→ Your assignment
Would you write out all of the data exactly as it appears below?

═══ Extracted material

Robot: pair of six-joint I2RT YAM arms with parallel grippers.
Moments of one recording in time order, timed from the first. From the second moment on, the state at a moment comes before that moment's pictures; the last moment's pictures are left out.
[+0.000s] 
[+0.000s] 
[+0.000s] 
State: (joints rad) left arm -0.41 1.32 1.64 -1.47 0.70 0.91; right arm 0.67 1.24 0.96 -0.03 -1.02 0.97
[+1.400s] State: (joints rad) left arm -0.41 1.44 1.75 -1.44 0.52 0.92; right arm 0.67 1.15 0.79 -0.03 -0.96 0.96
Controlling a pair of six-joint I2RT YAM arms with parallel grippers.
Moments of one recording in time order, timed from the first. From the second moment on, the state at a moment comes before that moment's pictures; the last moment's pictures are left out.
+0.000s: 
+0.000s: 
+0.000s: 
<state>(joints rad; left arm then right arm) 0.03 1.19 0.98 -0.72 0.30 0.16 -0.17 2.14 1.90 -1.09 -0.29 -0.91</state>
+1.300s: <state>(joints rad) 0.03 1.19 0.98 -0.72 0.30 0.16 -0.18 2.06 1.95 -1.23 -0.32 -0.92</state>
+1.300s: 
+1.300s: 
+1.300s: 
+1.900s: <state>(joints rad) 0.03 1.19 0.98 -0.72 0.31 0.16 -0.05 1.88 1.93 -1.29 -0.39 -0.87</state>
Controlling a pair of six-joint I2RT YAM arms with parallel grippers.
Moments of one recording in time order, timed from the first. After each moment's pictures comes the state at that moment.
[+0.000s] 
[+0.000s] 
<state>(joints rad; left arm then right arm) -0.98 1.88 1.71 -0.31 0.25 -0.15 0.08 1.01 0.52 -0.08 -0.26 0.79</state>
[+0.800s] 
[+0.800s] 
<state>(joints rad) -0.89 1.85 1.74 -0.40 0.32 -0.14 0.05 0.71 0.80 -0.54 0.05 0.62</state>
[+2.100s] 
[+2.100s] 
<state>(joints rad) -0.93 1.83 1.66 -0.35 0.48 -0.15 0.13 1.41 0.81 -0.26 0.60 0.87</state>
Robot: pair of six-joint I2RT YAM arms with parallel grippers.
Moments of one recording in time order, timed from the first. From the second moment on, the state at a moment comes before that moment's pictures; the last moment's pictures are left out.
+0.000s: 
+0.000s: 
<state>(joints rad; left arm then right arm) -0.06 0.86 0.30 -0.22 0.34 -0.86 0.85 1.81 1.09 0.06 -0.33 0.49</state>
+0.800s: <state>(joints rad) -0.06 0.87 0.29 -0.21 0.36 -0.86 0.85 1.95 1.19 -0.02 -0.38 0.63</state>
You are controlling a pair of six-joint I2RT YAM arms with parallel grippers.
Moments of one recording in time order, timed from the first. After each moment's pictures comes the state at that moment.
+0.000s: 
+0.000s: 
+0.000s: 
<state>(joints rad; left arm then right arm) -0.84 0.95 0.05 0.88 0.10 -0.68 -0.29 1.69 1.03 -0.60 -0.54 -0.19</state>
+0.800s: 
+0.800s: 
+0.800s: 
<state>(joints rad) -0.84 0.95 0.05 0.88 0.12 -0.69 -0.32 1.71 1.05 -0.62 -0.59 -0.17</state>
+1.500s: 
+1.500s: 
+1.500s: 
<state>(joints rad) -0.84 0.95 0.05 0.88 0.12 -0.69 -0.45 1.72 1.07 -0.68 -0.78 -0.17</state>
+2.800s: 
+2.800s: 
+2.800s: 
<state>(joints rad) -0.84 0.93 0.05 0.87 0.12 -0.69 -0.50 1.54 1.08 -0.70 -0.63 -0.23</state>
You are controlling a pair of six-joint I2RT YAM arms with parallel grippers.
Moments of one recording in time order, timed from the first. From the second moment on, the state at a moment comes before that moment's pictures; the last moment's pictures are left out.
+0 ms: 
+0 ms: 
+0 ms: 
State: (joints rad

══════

→ Solution
Robot: pair of six-joint I2RT YAM arms with parallel grippers.
Moments of one recording in time order, timed from the first. From the second moment on, the state at a moment comes before that moment's pictures; the last moment's pictures are left out.
[+0.000s] 
[+0.000s] 
[+0.000s] 
State: (joints rad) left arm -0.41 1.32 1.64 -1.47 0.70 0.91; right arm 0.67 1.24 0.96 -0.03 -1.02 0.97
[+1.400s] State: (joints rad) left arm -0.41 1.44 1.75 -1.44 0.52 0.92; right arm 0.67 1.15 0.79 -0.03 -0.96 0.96
Controlling a pair of six-joint I2RT YAM arms with parallel grippers.
Moments of one recording in time order, timed from the first. From the second moment on, the state at a moment comes before that moment's pictures; the last moment's pictures are left out.
+0.000s: 
+0.000s: 
+0.000s: 
<state>(joints rad; left arm then right arm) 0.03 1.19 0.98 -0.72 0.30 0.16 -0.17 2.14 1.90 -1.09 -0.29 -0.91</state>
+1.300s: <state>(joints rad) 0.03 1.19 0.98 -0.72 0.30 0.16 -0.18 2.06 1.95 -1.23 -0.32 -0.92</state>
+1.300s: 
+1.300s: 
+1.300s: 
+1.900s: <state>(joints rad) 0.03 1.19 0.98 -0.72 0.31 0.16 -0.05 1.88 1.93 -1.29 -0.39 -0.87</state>
Controlling a pair of six-joint I2RT YAM arms with parallel grippers.
Moments of one recording in time order, timed from the first. After each moment's pictures comes the state at that moment.
[+0.000s] 
[+0.000s] 
<state>(joints rad; left arm then right arm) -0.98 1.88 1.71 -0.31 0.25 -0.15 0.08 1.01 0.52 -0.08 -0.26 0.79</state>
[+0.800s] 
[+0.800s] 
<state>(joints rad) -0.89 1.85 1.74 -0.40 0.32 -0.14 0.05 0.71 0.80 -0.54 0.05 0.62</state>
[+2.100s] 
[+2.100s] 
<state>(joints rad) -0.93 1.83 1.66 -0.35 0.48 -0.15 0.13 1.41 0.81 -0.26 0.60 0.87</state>
Robot: pair of six-joint I2RT YAM arms with parallel grippers.
Moments of one recording in time order, timed from the first. From the second moment on, the state at a moment comes before that moment's pictures; the last moment's pictures are left out.
+0.000s: 
+0.000s: 
<state>(joints rad; left arm then right arm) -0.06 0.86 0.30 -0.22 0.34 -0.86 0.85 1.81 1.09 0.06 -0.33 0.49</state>
+0.800s: <state>(joints rad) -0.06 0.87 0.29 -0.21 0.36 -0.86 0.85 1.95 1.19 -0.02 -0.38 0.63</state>
You are controlling a pair of six-joint I2RT YAM arms with parallel grippers.
Moments of one recording in time order, timed from the first. After each moment's pictures comes the state at that moment.
+0.000s: 
+0.000s: 
+0.000s: 
<state>(joints rad; left arm then right arm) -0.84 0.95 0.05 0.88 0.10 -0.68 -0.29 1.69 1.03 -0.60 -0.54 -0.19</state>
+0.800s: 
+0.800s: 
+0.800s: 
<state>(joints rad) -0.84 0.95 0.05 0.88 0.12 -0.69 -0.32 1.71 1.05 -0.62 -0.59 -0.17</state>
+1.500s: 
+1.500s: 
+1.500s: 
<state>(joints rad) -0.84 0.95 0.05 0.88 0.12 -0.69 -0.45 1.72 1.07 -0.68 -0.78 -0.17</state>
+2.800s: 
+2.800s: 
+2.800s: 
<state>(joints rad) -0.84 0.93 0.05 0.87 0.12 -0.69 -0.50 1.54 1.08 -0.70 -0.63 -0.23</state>
You are controlling a pair of six-joint I2RT YAM arms with parallel grippers.
Moments of one recording in time order, timed from the first. From the second moment on, the state at a moment comes before that moment's pictures; the last moment's pictures are left out.
+0 ms: 
+0 ms: 
+0 ms: 
State: (joints rad

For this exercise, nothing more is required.